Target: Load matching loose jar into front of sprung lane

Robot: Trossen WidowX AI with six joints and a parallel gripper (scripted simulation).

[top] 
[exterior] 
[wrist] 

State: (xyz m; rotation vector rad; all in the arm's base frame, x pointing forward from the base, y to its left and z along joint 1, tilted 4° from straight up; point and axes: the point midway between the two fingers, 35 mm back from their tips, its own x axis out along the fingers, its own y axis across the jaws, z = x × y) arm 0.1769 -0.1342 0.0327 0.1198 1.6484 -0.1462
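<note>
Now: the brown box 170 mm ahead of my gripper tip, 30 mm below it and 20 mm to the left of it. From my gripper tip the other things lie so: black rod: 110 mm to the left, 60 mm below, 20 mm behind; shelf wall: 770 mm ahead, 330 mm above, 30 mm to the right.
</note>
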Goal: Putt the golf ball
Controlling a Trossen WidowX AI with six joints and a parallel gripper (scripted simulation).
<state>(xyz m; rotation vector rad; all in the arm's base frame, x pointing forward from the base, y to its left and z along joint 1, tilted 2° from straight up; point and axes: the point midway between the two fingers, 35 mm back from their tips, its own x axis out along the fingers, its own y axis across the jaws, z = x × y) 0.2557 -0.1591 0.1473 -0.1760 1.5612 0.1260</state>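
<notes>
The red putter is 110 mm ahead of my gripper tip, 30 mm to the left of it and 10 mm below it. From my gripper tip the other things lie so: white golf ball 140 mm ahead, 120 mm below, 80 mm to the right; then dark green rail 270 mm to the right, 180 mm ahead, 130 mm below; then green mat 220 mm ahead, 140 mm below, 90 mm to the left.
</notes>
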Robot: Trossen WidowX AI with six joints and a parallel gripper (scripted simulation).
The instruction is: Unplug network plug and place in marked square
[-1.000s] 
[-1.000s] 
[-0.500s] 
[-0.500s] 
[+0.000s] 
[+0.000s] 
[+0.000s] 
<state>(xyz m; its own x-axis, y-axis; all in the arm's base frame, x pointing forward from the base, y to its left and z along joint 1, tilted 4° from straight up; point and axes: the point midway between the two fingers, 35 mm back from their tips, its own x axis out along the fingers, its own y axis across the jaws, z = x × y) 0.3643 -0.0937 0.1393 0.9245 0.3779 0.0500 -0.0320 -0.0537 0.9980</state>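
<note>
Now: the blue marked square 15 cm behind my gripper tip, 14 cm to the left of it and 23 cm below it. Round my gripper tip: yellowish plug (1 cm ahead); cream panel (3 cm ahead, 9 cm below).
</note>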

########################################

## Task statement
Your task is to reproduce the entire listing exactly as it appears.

## Solution for this exercise
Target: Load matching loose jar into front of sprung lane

Robot: Trossen WidowX AI with six joints and a parallel gripper (scripted simulation).

[top] 
[exterior] 
[wrist] 

State: (xyz m; rotation vector rad; all in the arm's base frame, x pointing forward from the base, y to its left and z along joint 1, tilted 4° from straight up; point and axes: the point midway between the two fingers, 35 mm back from their tips, its own x axis out along the fingers, its own y axis across the jaws, z = x × y) arm 0.1769 -0.1342 0.0327 0.1198 1.6484 -0.1462
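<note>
Now: the brown box 170 mm ahead of my gripper tip, 30 mm below it and 20 mm to the left of it. From my gripper tip the other things lie so: black rod: 110 mm to the left, 60 mm below, 20 mm behind; shelf wall: 770 mm ahead, 330 mm above, 30 mm to the right.
</note>
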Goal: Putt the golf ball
Controlling a Trossen WidowX AI with six joints and a parallel gripper (scripted simulation).
<state>(xyz m; rotation vector rad; all in the arm's base frame, x pointing forward from the base, y to its left and z along joint 1, tilted 2° from straight up; point and axes: the point midway between the two fingers, 35 mm back from their tips, its own x axis out along the fingers, its own y axis across the jaws, z = x × y) 0.2557 -0.1591 0.1473 -0.1760 1.5612 0.1260</state>
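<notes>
The red putter is 110 mm ahead of my gripper tip, 30 mm to the left of it and 10 mm below it. From my gripper tip the other things lie so: white golf ball 140 mm ahead, 120 mm below, 80 mm to the right; then dark green rail 270 mm to the right, 180 mm ahead, 130 mm below; then green mat 220 mm ahead, 140 mm below, 90 mm to the left.
</notes>
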Robot: Trossen WidowX AI with six joints and a parallel gripper (scripted simulation).
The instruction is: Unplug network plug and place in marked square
[-1.000s] 
[-1.000s] 
[-0.500s] 
[-0.500s] 
[+0.000s] 
[+0.000s] 
[+0.000s] 
<state>(xyz m; its own x-axis, y-axis; all in the arm's base frame, x pointing forward from the base, y to its left and z along joint 1, tilted 4° from straight up; point and axes: the point midway between the two fingers, 35 mm back from their tips, its own x axis out along the fingers, its own y axis across the jaws, z = x × y) 0.3643 -0.0937 0.1393 0.9245 0.3779 0.0500 -0.0320 -0.0537 0.9980</state>
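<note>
Now: the blue marked square 15 cm behind my gripper tip, 14 cm to the left of it and 23 cm below it. Round my gripper tip: yellowish plug (1 cm ahead); cream panel (3 cm ahead, 9 cm below).
</note>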

No further work remains on the exercise.